Abstract

The indications for vitreoretinal (VR) surgery are increasing as equipment and techniques available improve. In order to decrease demand on limited health resources, day-case surgery would be beneficial in many cases. This study combines a retrospective and prospective arm to examine the feasibility and safety of routine day-case VR surgery. One hundred consecutive patients (50 retrospective and 50 prospective) undergoing VR surgery within the Royal Berkshire NHS trust were included. The retrospective arm aimed to identify the frequency and type of acute ophthalmic or medical intervention during postop overnight stay and the results were used to alter management in the prospective group. The prospective group consisted of patients undergoing a mixture of overnight stay and day-case surgery. All patients in the prospective group had routine subtenon marcaine anaesthesia together with prophylactic pre-operative intravenous acetazolamide. Patients deemed fit postoperatively were offered overnight ward discharge, with obligatory next-day review.
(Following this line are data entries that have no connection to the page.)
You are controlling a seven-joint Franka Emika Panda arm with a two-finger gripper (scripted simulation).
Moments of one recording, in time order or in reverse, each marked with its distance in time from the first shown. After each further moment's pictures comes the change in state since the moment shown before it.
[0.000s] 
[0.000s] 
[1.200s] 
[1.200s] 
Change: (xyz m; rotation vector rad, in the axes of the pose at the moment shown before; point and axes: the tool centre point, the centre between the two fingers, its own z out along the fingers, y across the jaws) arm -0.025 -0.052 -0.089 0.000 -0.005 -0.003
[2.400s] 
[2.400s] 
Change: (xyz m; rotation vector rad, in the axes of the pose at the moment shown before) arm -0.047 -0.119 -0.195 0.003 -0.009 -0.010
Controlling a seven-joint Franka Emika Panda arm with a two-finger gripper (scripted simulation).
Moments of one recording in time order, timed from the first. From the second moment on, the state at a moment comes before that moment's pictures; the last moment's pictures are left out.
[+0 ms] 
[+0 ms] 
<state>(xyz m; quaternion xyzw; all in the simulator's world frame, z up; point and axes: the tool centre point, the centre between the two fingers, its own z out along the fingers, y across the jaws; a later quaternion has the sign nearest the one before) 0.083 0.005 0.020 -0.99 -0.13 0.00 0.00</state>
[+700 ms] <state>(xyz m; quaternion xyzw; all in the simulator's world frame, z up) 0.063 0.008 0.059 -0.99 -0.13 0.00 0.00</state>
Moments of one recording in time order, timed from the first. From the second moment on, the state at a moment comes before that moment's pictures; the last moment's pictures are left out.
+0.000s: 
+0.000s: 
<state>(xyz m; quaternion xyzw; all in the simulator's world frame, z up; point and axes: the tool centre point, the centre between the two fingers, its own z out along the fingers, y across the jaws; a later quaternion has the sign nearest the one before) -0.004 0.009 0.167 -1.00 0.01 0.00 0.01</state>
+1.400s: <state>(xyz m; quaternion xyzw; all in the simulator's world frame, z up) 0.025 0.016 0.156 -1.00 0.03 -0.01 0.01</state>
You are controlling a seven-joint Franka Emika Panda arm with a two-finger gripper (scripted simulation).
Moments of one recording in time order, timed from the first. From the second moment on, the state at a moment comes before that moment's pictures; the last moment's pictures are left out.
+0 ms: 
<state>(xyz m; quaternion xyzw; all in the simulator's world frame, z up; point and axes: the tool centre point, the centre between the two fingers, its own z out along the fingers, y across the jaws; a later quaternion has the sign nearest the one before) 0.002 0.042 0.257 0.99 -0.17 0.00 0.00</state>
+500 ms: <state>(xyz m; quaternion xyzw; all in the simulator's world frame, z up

In the retrospective arm, 56% required oral nonsteroidal analgesia on the day of surgery and one patient required narcotic analgesia. Twenty-two per cent patients required intraocular pressure (IOP) control on the day of surgery and one patient required medical intervention in the form of urinary catheterisation. Nineteen patients required intervention on next-day review. In the prospective arm, 86% preferred day case and were suitable, 6% were suitable for day-case but preferred overnight stay and 8% were deemed not fit for discharge. No patient required narcotic analgesics. No patient discharged returned as a casualty overnight. Only one patient required topical beta-blocker for the control of IOP on next-day review. These data suggest that many patients who are hospitalised overnight for VR surgery could be safely treated as day cases. Such a shift in the pattern of care for VR surgery could provide a significant improvement in health-care efficiency and minimise patient inconvenience.